XV. Na de Prehistorie : Omstreeks 10 000 voor Jezus Christus warmde het klimaat op en ging de huidige fauna zich naderhand nestelen. Rond 3000 jaar voor onze eeuw, verschijnt het Neolithicum en hoewel geen enkele opgraving werd uitgevoerd op de Rots zelf, werd dit tijdperk bevestigd door de ontdekking van pijlpunten, gepolijste bijlen en aardewerk aan de oppervlakte.

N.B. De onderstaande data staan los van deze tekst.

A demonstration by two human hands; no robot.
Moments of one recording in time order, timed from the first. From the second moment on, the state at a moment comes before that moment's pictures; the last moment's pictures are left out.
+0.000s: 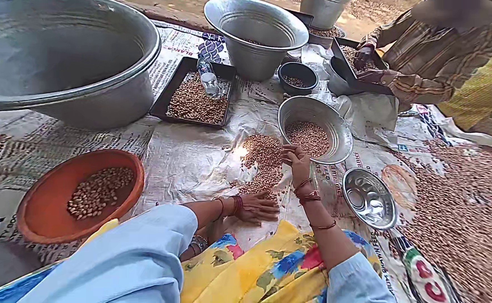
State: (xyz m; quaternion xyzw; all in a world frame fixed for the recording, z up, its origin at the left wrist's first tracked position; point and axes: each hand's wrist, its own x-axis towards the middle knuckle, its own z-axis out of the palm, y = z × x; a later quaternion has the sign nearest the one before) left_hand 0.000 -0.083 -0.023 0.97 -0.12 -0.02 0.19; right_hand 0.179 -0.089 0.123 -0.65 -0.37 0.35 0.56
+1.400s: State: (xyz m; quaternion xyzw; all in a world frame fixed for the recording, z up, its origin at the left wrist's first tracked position) left_hand 0.101 -0.026 0.114 0.20 0.30 0.56 0.74; right_hand 0.137 -0.052 0.120 -0.41 -0.14 0.45 0.78
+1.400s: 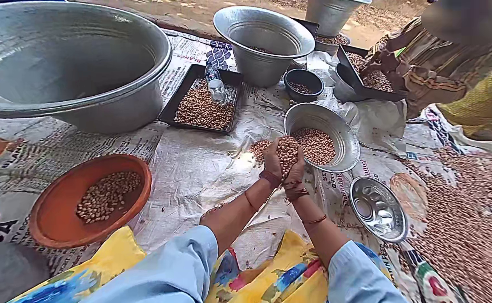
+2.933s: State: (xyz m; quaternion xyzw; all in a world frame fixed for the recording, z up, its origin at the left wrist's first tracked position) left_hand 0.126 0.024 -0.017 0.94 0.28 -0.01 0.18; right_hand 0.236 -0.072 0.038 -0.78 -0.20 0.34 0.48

Een kasteel zal gebouwd worden op de top van de Rots in het begin van de Xde eeuw alvorens ontmanteld te worden in 1434. Een necropolis van de hoge Middeleeuwen werd ontdekt op de site door de eerste opgravers en de beenderen die eruit voortkwamen, zijn gedurende enige tijd toegeschreven geweest aan de Aurignaciaanse periode, doch ten onrechte want het zijn in feite Merovingische en Karolingische beeldhouwwerken. De huidige stad van Solutré zal gebouwd worden op een wat lager niveau bij de vroegere Gallo Romeinse villa van Solustriaca, maar dat is alweer een andere geschiedenis en u kan deze ontdekken – als u dat wenst – door een bezoek te brengen aan het Museum van de Ursulines te Mâcon.